» **Given data**
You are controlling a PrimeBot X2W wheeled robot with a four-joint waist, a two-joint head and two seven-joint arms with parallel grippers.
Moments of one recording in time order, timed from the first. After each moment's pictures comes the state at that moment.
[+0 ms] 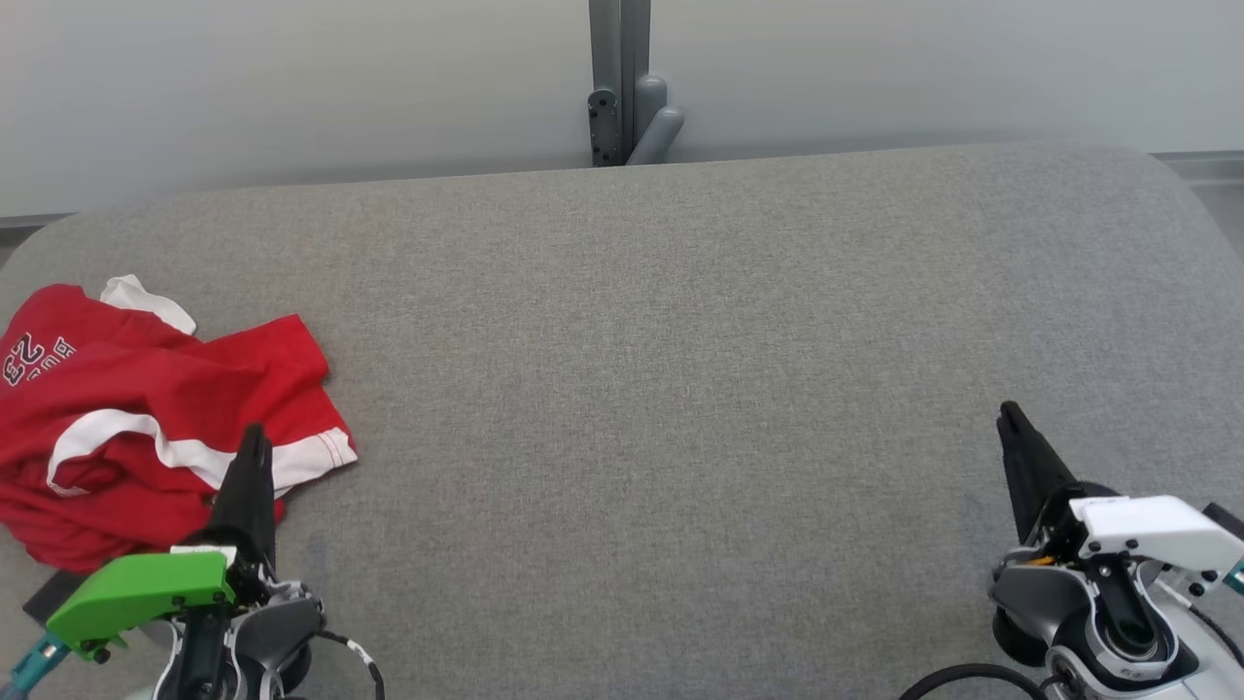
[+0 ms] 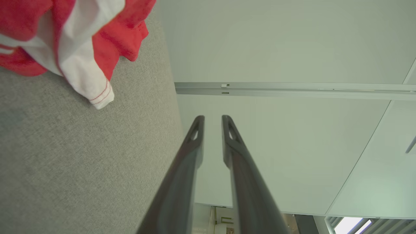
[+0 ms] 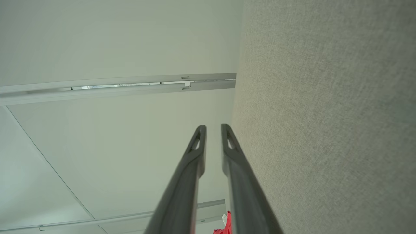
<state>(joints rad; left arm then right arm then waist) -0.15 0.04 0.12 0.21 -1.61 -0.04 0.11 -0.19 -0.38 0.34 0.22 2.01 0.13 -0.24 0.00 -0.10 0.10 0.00</state>
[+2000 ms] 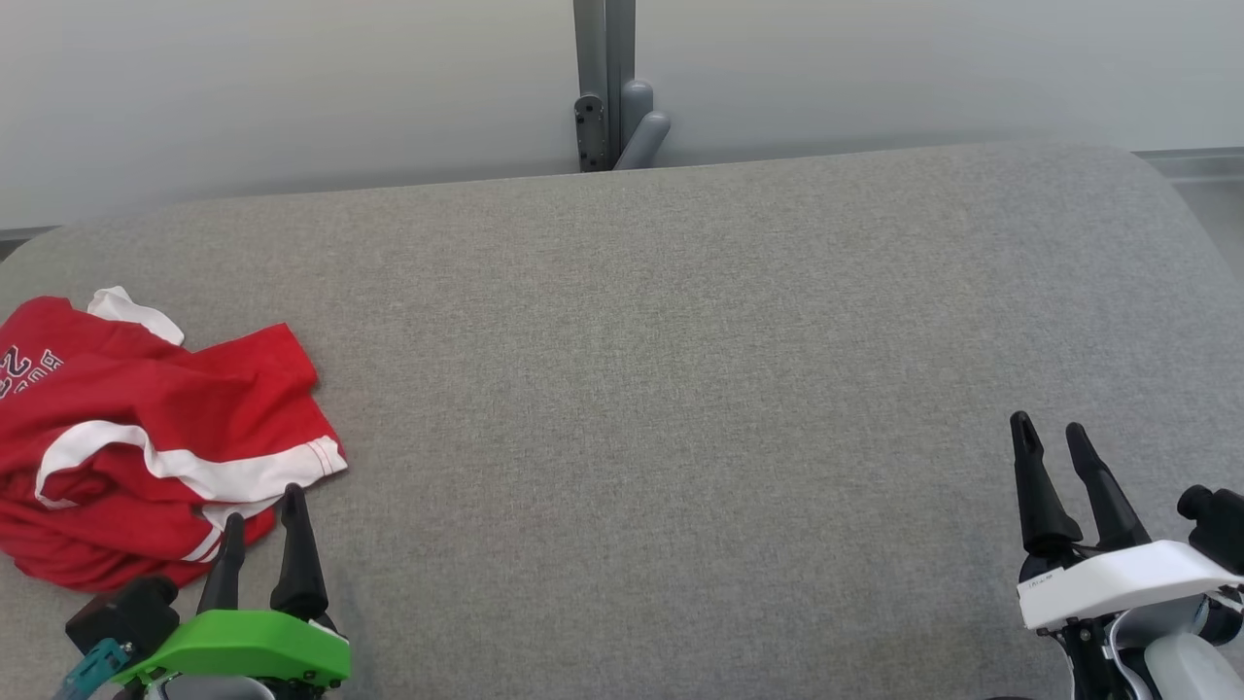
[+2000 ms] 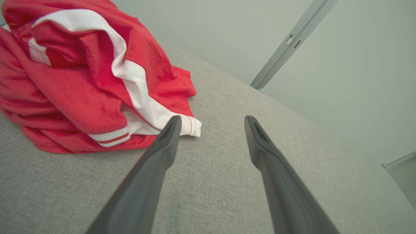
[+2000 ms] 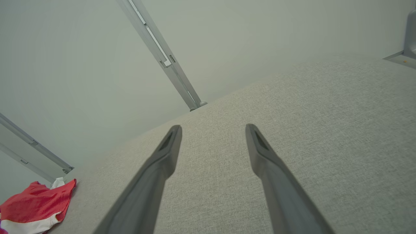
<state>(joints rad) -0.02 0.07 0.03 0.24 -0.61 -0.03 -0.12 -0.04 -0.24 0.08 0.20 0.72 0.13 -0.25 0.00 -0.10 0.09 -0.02</state>
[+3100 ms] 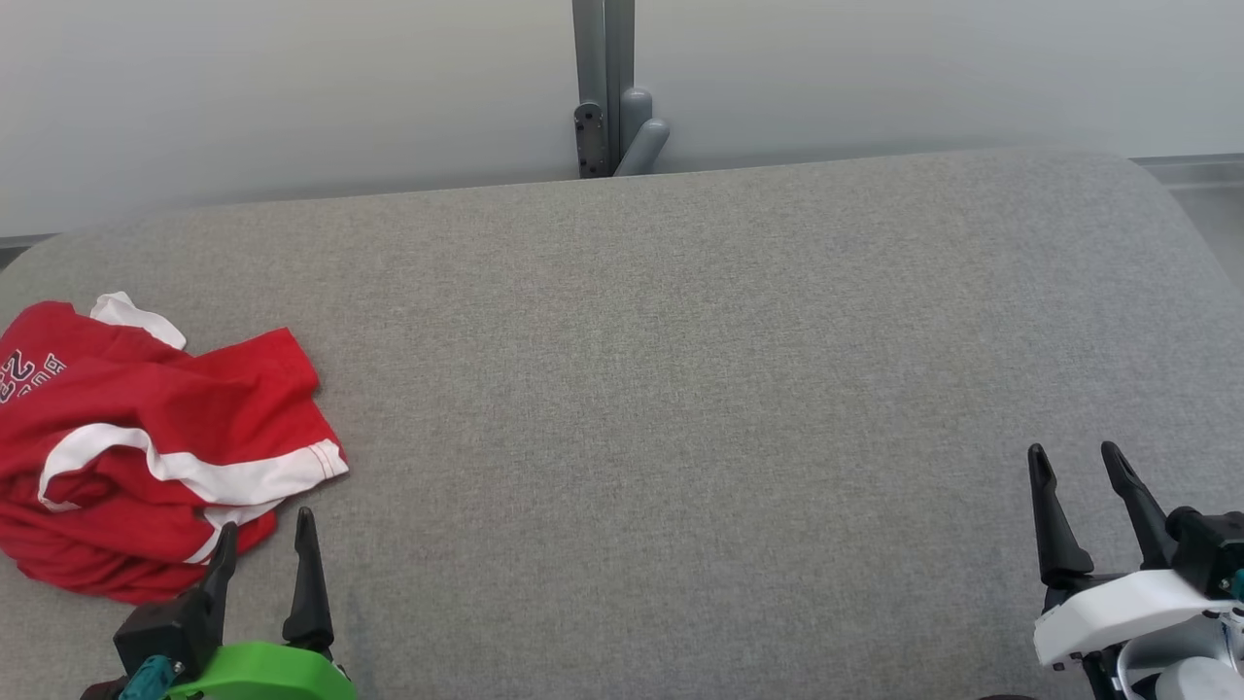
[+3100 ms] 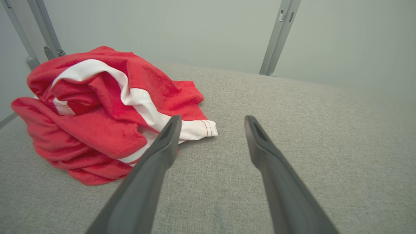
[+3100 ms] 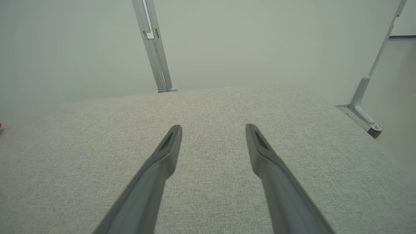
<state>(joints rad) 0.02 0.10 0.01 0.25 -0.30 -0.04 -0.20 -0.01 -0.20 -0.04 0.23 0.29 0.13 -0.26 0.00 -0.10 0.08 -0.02</state>
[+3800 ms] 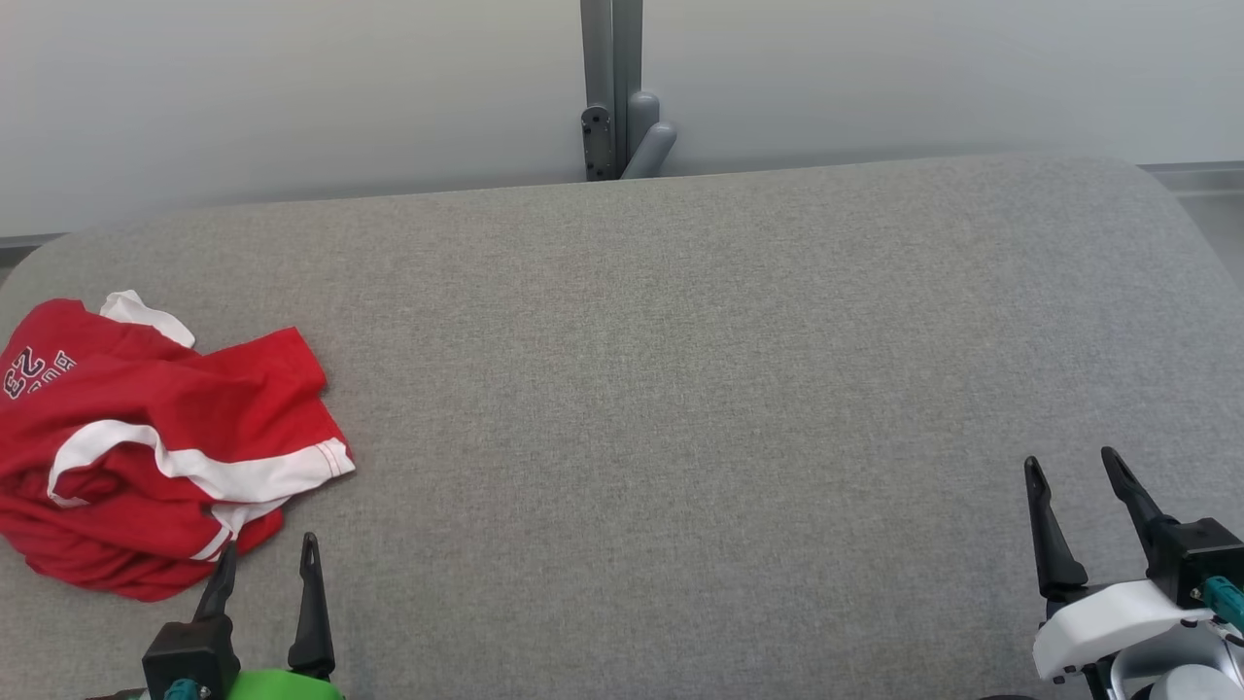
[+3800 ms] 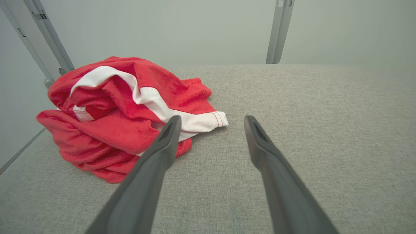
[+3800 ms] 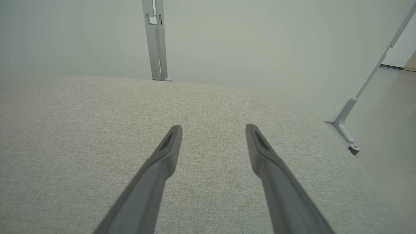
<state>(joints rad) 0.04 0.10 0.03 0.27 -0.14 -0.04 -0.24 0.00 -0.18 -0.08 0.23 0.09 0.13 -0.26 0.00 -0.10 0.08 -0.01</state>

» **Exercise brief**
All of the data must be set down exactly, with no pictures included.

» **Your solution**
You are controlling a PrimeBot X2W wheeled robot with a four-joint waist, a two-joint head and two seven-joint arms with parallel grippers.
Moments of one recording in time order, timed from the first. After each moment's pictures comes the state at that moment.
[+0 ms] 
[+0 ms] 
[+0 ms] 
<state>(joints rad; left arm then right arm then waist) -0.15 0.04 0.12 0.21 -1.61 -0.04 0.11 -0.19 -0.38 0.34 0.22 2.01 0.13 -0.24 0.00 -0.10 0.10 0.00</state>
[+2000 ms] 
[+2000 ms] 
[+2000 ms] 
<state>(joints rad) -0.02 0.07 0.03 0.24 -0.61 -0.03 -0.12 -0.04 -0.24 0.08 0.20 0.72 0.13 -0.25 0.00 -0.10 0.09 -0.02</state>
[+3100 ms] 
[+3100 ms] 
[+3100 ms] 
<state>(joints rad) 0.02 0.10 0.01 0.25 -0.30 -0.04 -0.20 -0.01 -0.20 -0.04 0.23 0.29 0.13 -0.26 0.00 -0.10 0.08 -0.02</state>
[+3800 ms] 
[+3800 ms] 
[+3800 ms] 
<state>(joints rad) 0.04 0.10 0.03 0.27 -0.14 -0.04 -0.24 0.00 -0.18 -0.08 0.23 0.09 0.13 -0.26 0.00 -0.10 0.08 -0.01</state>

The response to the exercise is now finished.